Aussie F1 star Daniel Ricciardo has revealed the message etched on his helmet, which had some speculating he was hitting out at critics as a result of speculation over his spot at McLaren.
Ricciardo has been the centre of speculation recently with plenty suggesting he might not see out his contact wth McLaren till the end of 2023 after a tough season to date.
The Aussie suffered yet another disaster at the Monaco GP when he finished 13th and outside of the points.
This was compounded after crashing in qualifying and starting back at 14th on the grid in a race famously hard for overtaking.
Teammate Lando Norris has garnered 48 of McLaren's 59 points in 2022 in a season rapidly slipping away from the Australian.
In Monaco, McLaren CEO Zak Brown's comments raised eyebrows on Ricciardo's future.
The McLaren boss said they weren't thrilled with Ricciardo's performances and hinted at his contract, which might have a get-out clause in place if results don't follow.
And Ricciardo also raised eyebrows when he raced with the acronym 'FEL' scribbled on his helmet.
This stands for 'F**k em all'.
Did anyone else notice the letters "FEA" ("fuck 'em all") written on Ricciardo's helmet today?
Is that.. allowed on the F1 broadcast? 😅 pic.twitter.com/MpZoZxZ0ao
— Lucy 🏁 (@LastLapLucy) May 28, 2022
Daniel Ricciardo clarifies 'FEA' acronym on F1 helmet
However, following the Monaco GP, Ricciardo has clarified that this was not a new addition to his helmet.
Ad he also suggested it wasn't directed at anyone specific.
“I put it on my helmet in 2018 [his last year with Red Bull] as well,” Ricciardo told F1i.com.
“I like to use acronyms to pump me up.
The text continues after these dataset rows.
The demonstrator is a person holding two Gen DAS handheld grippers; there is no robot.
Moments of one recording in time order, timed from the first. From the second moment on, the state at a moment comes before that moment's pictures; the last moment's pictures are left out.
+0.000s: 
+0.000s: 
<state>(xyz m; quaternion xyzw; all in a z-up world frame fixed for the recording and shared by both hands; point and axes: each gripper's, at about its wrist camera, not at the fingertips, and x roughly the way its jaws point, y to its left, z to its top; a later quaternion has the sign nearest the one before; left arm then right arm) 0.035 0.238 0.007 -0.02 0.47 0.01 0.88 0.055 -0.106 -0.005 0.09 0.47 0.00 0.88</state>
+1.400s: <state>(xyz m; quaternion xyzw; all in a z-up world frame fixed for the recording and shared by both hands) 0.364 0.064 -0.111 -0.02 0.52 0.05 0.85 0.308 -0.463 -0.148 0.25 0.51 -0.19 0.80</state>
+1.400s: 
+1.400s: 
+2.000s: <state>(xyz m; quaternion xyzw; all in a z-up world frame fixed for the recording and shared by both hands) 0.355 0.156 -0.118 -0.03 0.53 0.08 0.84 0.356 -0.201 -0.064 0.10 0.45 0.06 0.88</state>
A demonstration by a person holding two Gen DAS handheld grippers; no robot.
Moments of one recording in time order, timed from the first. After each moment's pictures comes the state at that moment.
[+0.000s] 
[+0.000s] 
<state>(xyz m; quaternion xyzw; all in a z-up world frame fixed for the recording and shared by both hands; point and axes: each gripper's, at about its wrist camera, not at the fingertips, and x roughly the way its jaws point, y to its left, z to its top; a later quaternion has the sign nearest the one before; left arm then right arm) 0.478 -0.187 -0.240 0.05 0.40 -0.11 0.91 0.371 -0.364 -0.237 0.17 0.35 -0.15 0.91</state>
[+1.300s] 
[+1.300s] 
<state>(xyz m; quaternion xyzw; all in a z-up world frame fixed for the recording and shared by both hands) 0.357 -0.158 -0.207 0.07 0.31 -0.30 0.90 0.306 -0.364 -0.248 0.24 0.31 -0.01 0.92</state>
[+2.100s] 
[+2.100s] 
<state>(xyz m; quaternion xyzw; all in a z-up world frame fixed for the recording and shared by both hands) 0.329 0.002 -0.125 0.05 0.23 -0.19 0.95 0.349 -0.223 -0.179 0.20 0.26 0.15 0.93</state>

It’s honestly not directed at anyone, it’s something that I’ve said for a few years, and it just kind of gets me in my happy place."
“So it reminds me to channel in and get into the zone.”
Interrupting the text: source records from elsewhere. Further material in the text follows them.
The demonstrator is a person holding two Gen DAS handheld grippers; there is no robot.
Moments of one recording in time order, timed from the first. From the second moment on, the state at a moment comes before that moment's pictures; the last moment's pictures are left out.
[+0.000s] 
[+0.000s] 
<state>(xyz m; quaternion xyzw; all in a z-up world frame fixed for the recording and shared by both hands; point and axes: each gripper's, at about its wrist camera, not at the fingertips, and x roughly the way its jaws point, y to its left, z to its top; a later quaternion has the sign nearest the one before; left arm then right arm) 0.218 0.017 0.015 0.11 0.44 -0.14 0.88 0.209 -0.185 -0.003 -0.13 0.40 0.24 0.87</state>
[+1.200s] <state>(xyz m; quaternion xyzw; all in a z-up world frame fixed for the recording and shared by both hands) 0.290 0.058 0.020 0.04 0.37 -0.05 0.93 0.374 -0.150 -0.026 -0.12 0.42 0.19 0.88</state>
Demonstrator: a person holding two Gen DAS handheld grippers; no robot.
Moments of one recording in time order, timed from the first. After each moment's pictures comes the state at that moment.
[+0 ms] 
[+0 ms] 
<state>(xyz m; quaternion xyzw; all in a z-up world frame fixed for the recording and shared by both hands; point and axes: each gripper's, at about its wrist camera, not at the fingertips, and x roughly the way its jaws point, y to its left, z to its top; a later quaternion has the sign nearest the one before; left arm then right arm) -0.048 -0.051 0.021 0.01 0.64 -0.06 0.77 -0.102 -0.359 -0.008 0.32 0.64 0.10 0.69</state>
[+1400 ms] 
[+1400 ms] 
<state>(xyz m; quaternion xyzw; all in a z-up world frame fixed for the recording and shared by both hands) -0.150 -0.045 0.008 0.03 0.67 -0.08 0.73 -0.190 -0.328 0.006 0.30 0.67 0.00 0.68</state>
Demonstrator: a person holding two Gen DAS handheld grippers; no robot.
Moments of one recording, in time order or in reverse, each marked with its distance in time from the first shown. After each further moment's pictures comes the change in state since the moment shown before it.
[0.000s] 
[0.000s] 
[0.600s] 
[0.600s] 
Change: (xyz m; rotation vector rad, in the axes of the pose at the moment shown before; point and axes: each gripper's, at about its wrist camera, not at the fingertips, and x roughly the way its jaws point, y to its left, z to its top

Ricciardo also signalled his intention to ignore the criticism and bounce back at the Azerbaijan GP this weekend.
And before this week's GP, McLaren team boss Andreas Seidl has jumped to the defence of Ricciardo.
Siedl said some of the reasons for Ricciardo's struggles were ongoing issues with the car, as well as an overly aggressive FP2 setup that contributed to the ill-timed off into the barriers.
“In general, Daniel says it himself, he still doesn‘t feel 100 per cent with the car, especially when it’s about pushing it to the absolute limit in qualifying,” Seidl said.
“He‘s up against a very strong teammate as well, with Lando, and if you put both things together, that’s the gap we are sometimes seeing.
“Barcelona, in the race, it was simply not possible for Daniel to do a better pace [than 12th]. That‘s something we had to analyse after the race, which we did.
“We found an issue on the car which gave us an explanation, which was important, then we learned from that.”